Singing and Songs (WER):
| Benchmark | Doubao | FunASR | WhisperX | Qwen3-1.7B |
|---|---|---|---|---|
| M4Singer | 7.88 | 7.29 | 13.58 | 5.98 |
| Opencpop | 3.80 | 2.98 | 9.52 | 3.08 |
| PopCS | 8.97 | 9.42 | 13.77 | 8.52 |
| EntireSongs-en | – | – | N/A | 14.60 |
| EntireSongs-zh | – | – | N/A | 13.91 |
Streaming vs. Offline:
| Mode | Libri clean/other | Fleurs-en | Fleurs-zh |
|---|---|---|---|
| Offline | 1.63 / 3.38 | 3.35 | 2.41 |
| Streaming | 1.95 / 4.51 | 4.02 | 2.84 |
The model exhibits SOTA open-source ASR accuracy across Mandarin, Chinese dialects, and singing benchmarks and achieves competitive results with proprietary APIs on real-world, robustness, and low-resource tasks.
5. Strengths and Limitations
Strengths:
- State-of-the-art open-source ASR performance across English, Mandarin, regional dialects, and singing.
- Competitive LID and transcription accuracy compared to leading proprietary APIs.

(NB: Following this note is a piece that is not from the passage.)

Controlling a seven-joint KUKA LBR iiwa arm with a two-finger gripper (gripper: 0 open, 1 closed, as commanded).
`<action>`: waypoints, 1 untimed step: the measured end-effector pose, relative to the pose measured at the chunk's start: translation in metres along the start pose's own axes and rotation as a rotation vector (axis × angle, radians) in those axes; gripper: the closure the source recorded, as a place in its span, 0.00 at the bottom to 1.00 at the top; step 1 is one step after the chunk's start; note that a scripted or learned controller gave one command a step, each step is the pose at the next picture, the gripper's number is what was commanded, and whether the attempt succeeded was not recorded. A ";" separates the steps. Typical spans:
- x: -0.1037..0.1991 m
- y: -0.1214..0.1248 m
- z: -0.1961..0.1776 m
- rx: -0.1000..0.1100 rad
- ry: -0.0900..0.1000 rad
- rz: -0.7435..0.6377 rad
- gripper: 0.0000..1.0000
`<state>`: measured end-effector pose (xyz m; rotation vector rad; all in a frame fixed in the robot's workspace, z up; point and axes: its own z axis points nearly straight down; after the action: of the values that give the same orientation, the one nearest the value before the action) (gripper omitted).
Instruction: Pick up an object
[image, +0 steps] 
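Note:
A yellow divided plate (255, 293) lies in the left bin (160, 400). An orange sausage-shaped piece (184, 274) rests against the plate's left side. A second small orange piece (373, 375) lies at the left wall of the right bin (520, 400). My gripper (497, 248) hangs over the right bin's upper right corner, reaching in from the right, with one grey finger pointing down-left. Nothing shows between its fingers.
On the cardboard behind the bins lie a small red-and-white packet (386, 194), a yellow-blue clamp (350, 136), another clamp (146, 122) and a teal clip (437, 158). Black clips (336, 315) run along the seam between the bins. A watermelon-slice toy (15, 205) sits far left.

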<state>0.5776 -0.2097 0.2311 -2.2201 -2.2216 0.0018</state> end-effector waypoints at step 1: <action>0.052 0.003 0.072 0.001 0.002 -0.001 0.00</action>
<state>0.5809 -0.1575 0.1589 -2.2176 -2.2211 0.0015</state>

- Unified streaming and offline inference implemented via dynamic FlashAttention.
- Integrated prompt-based LID.
- Open sourcing under Apache-2.0 facilitates broad adoption and further research.
Limitations:
- Inference RTF (0.015–0.13) at 1.7B scale may hinder use in extremely low-latency, on-device scenarios.
- Multilingual performance degrades on long-tail languages in larger benchmarks (e.g., 30-language Fleurs).

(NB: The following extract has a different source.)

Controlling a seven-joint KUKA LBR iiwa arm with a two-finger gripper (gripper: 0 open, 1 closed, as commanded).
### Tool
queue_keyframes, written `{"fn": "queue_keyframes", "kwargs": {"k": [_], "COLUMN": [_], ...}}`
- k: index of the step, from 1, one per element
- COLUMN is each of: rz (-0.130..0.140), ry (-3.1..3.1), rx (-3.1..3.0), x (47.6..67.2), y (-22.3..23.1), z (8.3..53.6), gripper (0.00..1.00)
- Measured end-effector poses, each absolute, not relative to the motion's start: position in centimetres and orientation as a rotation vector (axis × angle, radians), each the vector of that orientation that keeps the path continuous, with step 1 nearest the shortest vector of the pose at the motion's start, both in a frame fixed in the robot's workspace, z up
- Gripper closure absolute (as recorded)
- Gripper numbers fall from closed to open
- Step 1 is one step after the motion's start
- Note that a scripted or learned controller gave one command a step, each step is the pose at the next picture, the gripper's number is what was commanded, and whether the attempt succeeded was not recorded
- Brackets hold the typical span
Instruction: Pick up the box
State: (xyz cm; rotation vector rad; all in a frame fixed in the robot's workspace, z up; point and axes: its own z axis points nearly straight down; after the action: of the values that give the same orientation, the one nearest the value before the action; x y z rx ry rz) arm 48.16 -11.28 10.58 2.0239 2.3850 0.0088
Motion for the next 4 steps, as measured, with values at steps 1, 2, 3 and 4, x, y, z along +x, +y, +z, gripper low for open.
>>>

- Decoding does not currently expose beam search, which may limit performance on noisy or ambiguous inputs where n-best rescoring is critical.
- Reproducing the training pipeline—particularly RL and large-scale pretraining—requires substantial computational resources and expertise.
6. Context and Impact
Qwen3-ASR-1.7B places open-source ASR systems in direct competition with the most capable commercial APIs in both accuracy and real-world robustness. Its architecture exemplifies the trend toward LALM-based ASR, broad multilingualism, and strong integration with language identification. The model’s release—including code for inference and finetuning—under a permissive license substantially reduces barriers to deployment in production and research environments. A plausible implication is increased uptake in commercial, academic, and multilingually diverse ASR pipelines, especially where transparent licensing and custom model adaptation are priorities (Shi et al., 29 Jan 2026).